## WHAT YOU WILL DO
Print the whole listing, character for character.

## THE DATA
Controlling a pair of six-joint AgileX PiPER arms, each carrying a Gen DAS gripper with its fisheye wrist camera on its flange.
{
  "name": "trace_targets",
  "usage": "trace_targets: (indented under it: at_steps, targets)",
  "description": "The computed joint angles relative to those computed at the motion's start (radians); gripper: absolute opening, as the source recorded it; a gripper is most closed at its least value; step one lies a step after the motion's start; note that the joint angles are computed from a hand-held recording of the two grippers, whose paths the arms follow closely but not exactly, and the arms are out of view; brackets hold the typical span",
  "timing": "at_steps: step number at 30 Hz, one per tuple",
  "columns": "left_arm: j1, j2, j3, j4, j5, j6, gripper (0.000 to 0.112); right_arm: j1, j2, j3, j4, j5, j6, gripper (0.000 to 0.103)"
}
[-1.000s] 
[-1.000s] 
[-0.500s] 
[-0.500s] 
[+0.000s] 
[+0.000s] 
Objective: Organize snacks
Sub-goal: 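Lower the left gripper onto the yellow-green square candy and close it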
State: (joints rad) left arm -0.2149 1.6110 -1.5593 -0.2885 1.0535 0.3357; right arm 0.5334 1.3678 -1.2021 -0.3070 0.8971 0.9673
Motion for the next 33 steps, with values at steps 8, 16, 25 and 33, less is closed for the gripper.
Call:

## SOLUTION FOR THIS TASK
Controlling a pair of six-joint AgileX PiPER arms, each carrying a Gen DAS gripper with its fisheye wrist camera on its flange.
{
  "name": "trace_targets",
  "usage": "trace_targets: (indented under it: at_steps, targets)",
  "description": "The computed joint angles relative to those computed at the motion's start (radians); gripper: absolute opening, as the source recorded it; a gripper is most closed at its least value; step one lies a step after the motion's start; note that the joint angles are computed from a hand-held recording of the two grippers, whose paths the arms follow closely but not exactly, and the arms are out of view; brackets hold the typical span",
  "timing": "at_steps: step number at 30 Hz, one per tuple",
  "columns": "left_arm: j1, j2, j3, j4, j5, j6, gripper (0.000 to 0.112); right_arm: j1, j2, j3, j4, j5, j6, gripper (0.000 to 0.103)"
}
[-1.000s] 
[-1.000s] 
[-0.500s] 
[-0.500s] 
[+0.000s] 
[+0.000s] 
Objective: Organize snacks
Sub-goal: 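Lower the left gripper onto the yellow-green square candy and close it
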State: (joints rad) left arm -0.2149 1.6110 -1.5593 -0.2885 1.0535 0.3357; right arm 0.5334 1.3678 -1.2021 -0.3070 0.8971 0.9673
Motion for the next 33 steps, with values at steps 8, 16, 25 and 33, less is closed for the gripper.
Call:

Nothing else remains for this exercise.